Implementation:Romsto Speculative Decoding LogitsProcessor Hierarchy
| Knowledge Sources | |
|---|---|
| Domains | NLP, Sampling |
| Last Updated | 2026-02-14 04:30 GMT |
Overview
Concrete tool for converting model logits to probability distributions and sampling tokens, providing five interchangeable sampling strategies via the Strategy pattern.
Description
The LogitsProcessor hierarchy implements sampling strategies as an abstract base class with concrete subclasses. The ABC defines the interface: __call__(logits) applies temperature-scaled softmax after an optional filtering step (_process), and sample(probs) selects a token from the resulting distribution.
The class hierarchy is:
- LogitsProcessor (ABC) — defines __call__, _process, sample
- GreedyProcessor — argmax sampling, no filtering
- MultinomialProcessor — torch.multinomial sampling, no filtering
- TopKProcessor — top-k filtering + multinomial
- NucleusProcessor — top-p filtering + multinomial
- TopKNucleusProcessor — top-k then top-p filtering + multinomial
Usage
Import the desired processor class when configuring sampling for any generation function in this repository (speculative_generate, ngram_assisted_speculative_generate, autoregressive_generate). The same processor instance is used for both probability computation and token sampling throughout a generation run.
Code Reference
Source Location
- Repository: Speculative-Decoding
- File: utils/logits_processor.py
- Lines: L7-103
Signature
class LogitsProcessor(abc.ABC):
"""Logits processors for sampling."""
def __init__(self, temperature: float):
self.temperature = temperature
def __call__(self, logits: Tensor) -> Tensor:
proc = self._process(logits)
return F.softmax(proc / self.temperature, dim=-1)
@abc.abstractmethod
def _process(self, logits: Tensor) -> Tensor:
pass
@abc.abstractmethod
def sample(self, probs: Tensor) -> Tensor:
pass
class GreedyProcessor(LogitsProcessor):
def __init__(self, temperature: float = 1): ...

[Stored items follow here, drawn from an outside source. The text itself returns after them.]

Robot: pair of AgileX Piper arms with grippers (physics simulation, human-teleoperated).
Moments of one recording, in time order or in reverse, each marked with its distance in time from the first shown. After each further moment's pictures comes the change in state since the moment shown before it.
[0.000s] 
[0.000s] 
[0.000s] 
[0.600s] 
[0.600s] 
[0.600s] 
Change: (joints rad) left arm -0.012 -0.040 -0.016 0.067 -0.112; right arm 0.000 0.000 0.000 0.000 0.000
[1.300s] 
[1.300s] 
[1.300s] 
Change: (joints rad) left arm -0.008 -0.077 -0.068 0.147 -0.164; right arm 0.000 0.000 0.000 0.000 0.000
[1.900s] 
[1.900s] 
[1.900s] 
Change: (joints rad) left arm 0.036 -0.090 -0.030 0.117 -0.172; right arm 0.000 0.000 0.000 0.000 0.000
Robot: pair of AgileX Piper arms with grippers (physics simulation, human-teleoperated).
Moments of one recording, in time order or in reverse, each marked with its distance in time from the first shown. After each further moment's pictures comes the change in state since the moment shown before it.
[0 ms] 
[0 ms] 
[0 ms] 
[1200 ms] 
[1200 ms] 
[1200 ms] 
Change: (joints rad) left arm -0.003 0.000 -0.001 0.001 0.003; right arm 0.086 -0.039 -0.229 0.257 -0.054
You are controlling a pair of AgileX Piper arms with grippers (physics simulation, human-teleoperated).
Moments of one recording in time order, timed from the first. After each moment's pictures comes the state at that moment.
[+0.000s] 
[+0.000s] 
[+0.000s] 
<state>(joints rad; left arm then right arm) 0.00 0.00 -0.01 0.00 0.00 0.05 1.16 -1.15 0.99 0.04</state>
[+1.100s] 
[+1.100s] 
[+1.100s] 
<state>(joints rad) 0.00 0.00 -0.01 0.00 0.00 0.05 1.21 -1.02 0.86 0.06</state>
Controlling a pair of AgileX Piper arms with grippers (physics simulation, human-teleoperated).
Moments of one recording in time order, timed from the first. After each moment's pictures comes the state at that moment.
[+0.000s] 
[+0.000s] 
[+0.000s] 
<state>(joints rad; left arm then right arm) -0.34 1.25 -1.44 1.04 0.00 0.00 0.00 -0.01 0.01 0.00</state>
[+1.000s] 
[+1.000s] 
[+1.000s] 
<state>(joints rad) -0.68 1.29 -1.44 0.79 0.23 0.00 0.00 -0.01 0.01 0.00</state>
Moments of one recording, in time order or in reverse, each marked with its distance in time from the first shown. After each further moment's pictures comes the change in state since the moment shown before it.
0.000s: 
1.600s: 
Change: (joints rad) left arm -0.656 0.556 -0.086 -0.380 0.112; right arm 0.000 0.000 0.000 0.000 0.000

def _process(self, logits: Tensor) -> Tensor: ...
def sample(self, probs: Tensor) -> Tensor: ... # argmax
class MultinomialProcessor(LogitsProcessor):
def __init__(self, temperature: float): ...
def sample(self, probs: Tensor) -> Tensor: ... # multinomial
class TopKProcessor(MultinomialProcessor):
def __init__(self, temperature: float, top_k: int): ...
def _process(self, logits: Tensor) -> Tensor: ... # top-k filter
class NucleusProcessor(MultinomialProcessor):
def __init__(self, temperature: float, top_p: float): ...
def _process(self, logits: Tensor) -> Tensor: ... # nucleus filter
class TopKNucleusProcessor(MultinomialProcessor):
def __init__(self, temperature: float, top_k: int, top_p: float): ...
def _process(self, logits: Tensor) -> Tensor: ... # top-k then nucleus
Import
from utils.logits_processor import (
LogitsProcessor,
GreedyProcessor,
MultinomialProcessor,
TopKProcessor,
NucleusProcessor,
TopKNucleusProcessor,
)
I/O Contract
Inputs
| Name | Type | Required | Description |
|---|---|---|---|
| logits | torch.Tensor | Yes | Raw model output logits, shape (..., vocab_size) |
| temperature | float | Yes (constructor) | Softmax temperature. Higher = more diverse. Default: 1.0 for Greedy. |
| top_k | int | TopK/TopKNucleus only | Number of top tokens to retain before sampling |
| top_p | float | Nucleus/TopKNucleus only | Cumulative probability threshold for nucleus filtering |
Outputs
| Name | Type | Description |
|---|---|---|
| __call__ returns | torch.Tensor | Probability distribution, shape (..., vocab_size), sums to 1 along last dim |
| sample returns | torch.Tensor | Selected token ID(s), shape (..., 1) for multinomial or (...,) + unsqueeze for greedy |
Usage Examples
Greedy Decoding
from utils.logits_processor import GreedyProcessor
processor = GreedyProcessor() # temperature=1 by default
probs = processor(logits) # softmax(logits / 1.0)
token = processor.sample(probs) # argmax
Nucleus Sampling
from utils.logits_processor import NucleusProcessor
processor = NucleusProcessor(temperature=0.7, top_p=0.9)
probs = processor(logits) # filter to top-p, then softmax
token = processor.sample(probs) # multinomial sampling
Top-K + Nucleus Combined
from utils.logits_processor import TopKNucleusProcessor
processor = TopKNucleusProcessor(temperature=0.8, top_k=50, top_p=0.95)
probs = processor(logits) # top-k filter, then nucleus filter, then softmax
token = processor.sample(probs) # multinomial sampling